- **EXERCISE BRIEF**: Take every line of the material and reproduce it exactly.

- **EXTRACTED MATERIAL**:
──────────

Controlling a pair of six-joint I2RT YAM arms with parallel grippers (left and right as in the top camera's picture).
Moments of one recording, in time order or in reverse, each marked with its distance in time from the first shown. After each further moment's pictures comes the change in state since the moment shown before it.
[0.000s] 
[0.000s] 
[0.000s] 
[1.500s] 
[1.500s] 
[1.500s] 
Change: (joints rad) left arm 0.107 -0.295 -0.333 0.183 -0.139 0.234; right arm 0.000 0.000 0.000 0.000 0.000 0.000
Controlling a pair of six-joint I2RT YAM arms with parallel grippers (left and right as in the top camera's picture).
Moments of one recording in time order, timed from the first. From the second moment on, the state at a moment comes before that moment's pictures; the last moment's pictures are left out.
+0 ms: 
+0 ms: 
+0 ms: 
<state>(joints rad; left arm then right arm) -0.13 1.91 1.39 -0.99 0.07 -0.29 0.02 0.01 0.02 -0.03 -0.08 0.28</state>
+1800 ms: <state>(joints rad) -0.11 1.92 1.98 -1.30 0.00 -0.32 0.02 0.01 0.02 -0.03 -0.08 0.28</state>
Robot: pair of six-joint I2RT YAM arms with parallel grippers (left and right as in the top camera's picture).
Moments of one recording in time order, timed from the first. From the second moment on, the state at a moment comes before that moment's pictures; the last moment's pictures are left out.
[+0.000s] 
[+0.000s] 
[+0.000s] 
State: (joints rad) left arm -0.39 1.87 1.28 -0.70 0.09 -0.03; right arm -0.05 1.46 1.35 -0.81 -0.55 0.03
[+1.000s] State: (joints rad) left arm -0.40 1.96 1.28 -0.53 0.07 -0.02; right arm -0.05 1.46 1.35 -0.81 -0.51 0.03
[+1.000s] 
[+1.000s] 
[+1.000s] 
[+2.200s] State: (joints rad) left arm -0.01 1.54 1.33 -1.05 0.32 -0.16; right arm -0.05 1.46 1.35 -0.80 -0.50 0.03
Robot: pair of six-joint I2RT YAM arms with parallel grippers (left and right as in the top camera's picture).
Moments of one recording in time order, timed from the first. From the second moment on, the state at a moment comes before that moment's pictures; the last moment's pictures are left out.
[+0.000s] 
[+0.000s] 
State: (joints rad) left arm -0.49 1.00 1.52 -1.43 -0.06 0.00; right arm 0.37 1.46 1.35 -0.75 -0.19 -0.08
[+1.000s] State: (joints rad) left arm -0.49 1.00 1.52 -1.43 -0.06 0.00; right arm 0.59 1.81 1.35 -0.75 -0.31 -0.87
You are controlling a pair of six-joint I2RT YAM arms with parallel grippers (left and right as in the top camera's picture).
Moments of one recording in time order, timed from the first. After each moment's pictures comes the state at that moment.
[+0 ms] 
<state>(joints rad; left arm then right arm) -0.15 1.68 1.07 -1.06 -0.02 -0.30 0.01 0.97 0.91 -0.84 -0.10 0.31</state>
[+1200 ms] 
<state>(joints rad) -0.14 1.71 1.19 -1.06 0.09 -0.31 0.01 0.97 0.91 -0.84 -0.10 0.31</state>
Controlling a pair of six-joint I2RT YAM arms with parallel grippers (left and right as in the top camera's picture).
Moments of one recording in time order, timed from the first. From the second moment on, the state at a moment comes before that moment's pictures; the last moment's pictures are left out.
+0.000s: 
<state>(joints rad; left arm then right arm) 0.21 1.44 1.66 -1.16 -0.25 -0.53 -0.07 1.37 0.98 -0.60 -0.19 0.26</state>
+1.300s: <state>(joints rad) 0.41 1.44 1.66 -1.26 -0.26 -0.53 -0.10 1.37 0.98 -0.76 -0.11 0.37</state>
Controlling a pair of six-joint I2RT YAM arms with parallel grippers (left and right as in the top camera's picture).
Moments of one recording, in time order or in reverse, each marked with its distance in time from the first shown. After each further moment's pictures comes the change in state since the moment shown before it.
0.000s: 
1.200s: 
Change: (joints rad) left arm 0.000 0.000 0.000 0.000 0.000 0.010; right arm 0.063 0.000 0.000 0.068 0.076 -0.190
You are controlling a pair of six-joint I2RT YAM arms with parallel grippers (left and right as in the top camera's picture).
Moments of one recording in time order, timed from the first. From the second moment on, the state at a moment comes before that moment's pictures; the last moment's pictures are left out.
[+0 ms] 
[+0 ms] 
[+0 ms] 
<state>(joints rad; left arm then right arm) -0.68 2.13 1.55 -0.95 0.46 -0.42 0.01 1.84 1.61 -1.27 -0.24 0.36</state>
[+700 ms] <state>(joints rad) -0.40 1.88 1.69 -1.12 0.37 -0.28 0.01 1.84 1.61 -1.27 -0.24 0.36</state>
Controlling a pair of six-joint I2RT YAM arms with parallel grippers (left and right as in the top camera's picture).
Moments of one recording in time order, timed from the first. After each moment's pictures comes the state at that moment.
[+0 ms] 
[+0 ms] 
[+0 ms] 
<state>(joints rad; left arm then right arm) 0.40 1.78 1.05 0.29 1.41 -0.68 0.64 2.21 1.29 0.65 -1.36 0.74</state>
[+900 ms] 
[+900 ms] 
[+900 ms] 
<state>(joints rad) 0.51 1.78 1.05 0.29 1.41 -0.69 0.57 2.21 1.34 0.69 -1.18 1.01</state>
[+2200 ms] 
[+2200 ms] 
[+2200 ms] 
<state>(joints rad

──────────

- **RESPONSE TO THIS EXERCISE**:
Controlling a pair of six-joint I2RT YAM arms with parallel grippers (left and right as in the top camera's picture).
Moments of one recording, in time order or in reverse, each marked with its distance in time from the first shown. After each further moment's pictures comes the change in state since the moment shown before it.
[0.000s] 
[0.000s] 
[0.000s] 
[1.500s] 
[1.500s] 
[1.500s] 
Change: (joints rad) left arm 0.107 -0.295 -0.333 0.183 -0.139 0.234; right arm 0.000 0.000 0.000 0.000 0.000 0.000
Controlling a pair of six-joint I2RT YAM arms with parallel grippers (left and right as in the top camera's picture).
Moments of one recording in time order, timed from the first. From the second moment on, the state at a moment comes before that moment's pictures; the last moment's pictures are left out.
+0 ms: 
+0 ms: 
+0 ms: 
<state>(joints rad; left arm then right arm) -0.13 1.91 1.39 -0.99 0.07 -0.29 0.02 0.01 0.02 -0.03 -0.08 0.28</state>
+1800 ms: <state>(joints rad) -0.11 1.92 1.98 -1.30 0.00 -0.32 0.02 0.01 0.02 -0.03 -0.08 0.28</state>
Robot: pair of six-joint I2RT YAM arms with parallel grippers (left and right as in the top camera's picture).
Moments of one recording in time order, timed from the first. From the second moment on, the state at a moment comes before that moment's pictures; the last moment's pictures are left out.
[+0.000s] 
[+0.000s] 
[+0.000s] 
State: (joints rad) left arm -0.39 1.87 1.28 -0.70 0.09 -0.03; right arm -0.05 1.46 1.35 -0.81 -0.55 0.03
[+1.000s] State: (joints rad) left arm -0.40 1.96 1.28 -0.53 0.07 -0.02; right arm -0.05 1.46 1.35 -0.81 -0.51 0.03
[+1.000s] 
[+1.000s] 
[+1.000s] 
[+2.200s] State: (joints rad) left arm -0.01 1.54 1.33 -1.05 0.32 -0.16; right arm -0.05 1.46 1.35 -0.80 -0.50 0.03
Robot: pair of six-joint I2RT YAM arms with parallel grippers (left and right as in the top camera's picture).
Moments of one recording in time order, timed from the first. From the second moment on, the state at a moment comes before that moment's pictures; the last moment's pictures are left out.
[+0.000s] 
[+0.000s] 
State: (joints rad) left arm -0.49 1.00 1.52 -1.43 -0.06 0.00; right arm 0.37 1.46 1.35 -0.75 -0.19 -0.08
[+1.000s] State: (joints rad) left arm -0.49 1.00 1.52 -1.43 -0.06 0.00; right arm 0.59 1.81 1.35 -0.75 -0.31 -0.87
You are controlling a pair of six-joint I2RT YAM arms with parallel grippers (left and right as in the top camera's picture).
Moments of one recording in time order, timed from the first. After each moment's pictures comes the state at that moment.
[+0 ms] 
<state>(joints rad; left arm then right arm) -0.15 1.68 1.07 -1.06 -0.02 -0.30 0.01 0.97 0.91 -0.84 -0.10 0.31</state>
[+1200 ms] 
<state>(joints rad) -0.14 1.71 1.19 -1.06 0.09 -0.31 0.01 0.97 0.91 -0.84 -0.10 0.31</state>
Controlling a pair of six-joint I2RT YAM arms with parallel grippers (left and right as in the top camera's picture).
Moments of one recording in time order, timed from the first. From the second moment on, the state at a moment comes before that moment's pictures; the last moment's pictures are left out.
+0.000s: 
<state>(joints rad; left arm then right arm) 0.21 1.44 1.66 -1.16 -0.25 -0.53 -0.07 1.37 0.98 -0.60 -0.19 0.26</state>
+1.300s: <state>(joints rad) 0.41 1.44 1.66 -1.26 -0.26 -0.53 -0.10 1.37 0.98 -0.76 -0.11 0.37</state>
Controlling a pair of six-joint I2RT YAM arms with parallel grippers (left and right as in the top camera's picture).
Moments of one recording, in time order or in reverse, each marked with its distance in time from the first shown. After each further moment's pictures comes the change in state since the moment shown before it.
0.000s: 
1.200s: 
Change: (joints rad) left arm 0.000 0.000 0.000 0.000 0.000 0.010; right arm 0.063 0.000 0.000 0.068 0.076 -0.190
You are controlling a pair of six-joint I2RT YAM arms with parallel grippers (left and right as in the top camera's picture).
Moments of one recording in time order, timed from the first. From the second moment on, the state at a moment comes before that moment's pictures; the last moment's pictures are left out.
[+0 ms] 
[+0 ms] 
[+0 ms] 
<state>(joints rad; left arm then right arm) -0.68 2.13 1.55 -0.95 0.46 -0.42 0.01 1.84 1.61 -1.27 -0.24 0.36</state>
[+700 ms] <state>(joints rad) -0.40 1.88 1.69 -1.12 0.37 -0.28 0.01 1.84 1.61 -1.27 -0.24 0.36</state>
Controlling a pair of six-joint I2RT YAM arms with parallel grippers (left and right as in the top camera's picture).
Moments of one recording in time order, timed from the first. After each moment's pictures comes the state at that moment.
[+0 ms] 
[+0 ms] 
[+0 ms] 
<state>(joints rad; left arm then right arm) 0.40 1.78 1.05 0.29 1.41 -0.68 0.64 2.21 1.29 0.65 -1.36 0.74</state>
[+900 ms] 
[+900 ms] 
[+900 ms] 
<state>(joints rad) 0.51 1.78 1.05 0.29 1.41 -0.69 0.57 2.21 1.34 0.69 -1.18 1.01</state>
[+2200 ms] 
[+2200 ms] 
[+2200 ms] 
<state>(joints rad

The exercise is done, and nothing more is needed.